[Stored dataset items]
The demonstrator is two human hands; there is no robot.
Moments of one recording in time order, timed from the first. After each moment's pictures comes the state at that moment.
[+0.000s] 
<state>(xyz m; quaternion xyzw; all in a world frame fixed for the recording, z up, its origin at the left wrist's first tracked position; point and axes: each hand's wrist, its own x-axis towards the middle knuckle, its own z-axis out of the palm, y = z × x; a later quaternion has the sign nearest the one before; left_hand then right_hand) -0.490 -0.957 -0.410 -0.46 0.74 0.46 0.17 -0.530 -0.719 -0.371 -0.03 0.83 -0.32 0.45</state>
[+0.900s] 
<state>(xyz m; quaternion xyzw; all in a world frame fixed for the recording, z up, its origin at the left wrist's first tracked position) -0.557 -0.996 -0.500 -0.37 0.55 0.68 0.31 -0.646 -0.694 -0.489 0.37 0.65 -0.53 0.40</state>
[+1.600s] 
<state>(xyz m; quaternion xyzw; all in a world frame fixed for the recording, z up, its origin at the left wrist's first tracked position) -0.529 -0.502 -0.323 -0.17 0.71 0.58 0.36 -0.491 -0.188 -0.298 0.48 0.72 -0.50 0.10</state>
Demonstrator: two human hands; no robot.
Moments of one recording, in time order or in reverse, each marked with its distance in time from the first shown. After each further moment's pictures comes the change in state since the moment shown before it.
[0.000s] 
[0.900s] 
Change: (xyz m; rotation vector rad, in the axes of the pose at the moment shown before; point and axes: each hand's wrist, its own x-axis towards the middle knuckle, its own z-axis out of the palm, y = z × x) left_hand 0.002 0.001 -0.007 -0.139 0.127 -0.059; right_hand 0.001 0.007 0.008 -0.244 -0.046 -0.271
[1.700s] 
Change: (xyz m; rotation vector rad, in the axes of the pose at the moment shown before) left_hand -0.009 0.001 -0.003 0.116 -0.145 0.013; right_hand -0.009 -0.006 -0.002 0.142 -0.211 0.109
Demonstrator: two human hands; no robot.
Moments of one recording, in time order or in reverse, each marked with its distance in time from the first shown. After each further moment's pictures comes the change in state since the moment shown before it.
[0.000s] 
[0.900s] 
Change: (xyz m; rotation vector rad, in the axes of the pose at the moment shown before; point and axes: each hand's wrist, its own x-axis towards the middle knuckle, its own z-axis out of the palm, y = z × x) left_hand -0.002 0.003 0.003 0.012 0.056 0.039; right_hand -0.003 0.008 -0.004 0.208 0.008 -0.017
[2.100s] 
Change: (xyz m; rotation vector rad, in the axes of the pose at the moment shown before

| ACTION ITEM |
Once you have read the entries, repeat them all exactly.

| FINAL ANSWER |
The demonstrator is two human hands; there is no robot.
Moments of one recording in time order, timed from the first. After each moment's pictures comes the state at that moment.
[+0.000s] 
<state>(xyz m; quaternion xyzw; all in a world frame fixed for the recording, z up, its origin at the left wrist's first tracked position; point and axes: each hand's wrist, its own x-axis towards the middle knuckle, its own z-axis out of the palm, y = z × x; a later quaternion has the sign nearest the one before; left_hand then right_hand) -0.490 -0.957 -0.410 -0.46 0.74 0.46 0.17 -0.530 -0.719 -0.371 -0.03 0.83 -0.32 0.45</state>
[+0.900s] 
<state>(xyz m; quaternion xyzw; all in a world frame fixed for the recording, z up, its origin at the left wrist's first tracked position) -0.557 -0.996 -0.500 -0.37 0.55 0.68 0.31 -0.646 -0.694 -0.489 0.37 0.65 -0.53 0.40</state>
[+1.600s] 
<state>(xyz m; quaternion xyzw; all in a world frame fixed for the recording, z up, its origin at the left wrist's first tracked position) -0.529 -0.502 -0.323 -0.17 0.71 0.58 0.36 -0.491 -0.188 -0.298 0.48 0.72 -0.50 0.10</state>
Demonstrator: two human hands; no robot.
Moments of one recording, in time order or in reverse, each marked with its distance in time from the first shown. After each further moment's pictures comes the change in state since the moment shown before it.
[0.000s] 
[0.900s] 
Change: (xyz m; rotation vector rad, in the axes of the pose at the moment shown before; point and axes: each hand's wrist, its own x-axis towards the middle knuckle, its own z-axis out of the palm, y = z × x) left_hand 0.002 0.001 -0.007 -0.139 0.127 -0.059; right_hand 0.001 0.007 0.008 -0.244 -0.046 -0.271
[1.700s] 
Change: (xyz m; rotation vector rad, in the axes of the pose at the moment shown before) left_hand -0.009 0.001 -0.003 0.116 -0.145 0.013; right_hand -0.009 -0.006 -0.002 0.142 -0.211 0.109
Demonstrator: two human hands; no robot.
Moments of one recording, in time order or in reverse, each marked with its distance in time from the first shown. After each further moment's pictures comes the change in state since the moment shown before it.
[0.000s] 
[0.900s] 
Change: (xyz m; rotation vector rad, in the axes of the pose at the moment shown before; point and axes: each hand's wrist, its own x-axis towards the middle knuckle, its own z-axis out of the palm, y = z × x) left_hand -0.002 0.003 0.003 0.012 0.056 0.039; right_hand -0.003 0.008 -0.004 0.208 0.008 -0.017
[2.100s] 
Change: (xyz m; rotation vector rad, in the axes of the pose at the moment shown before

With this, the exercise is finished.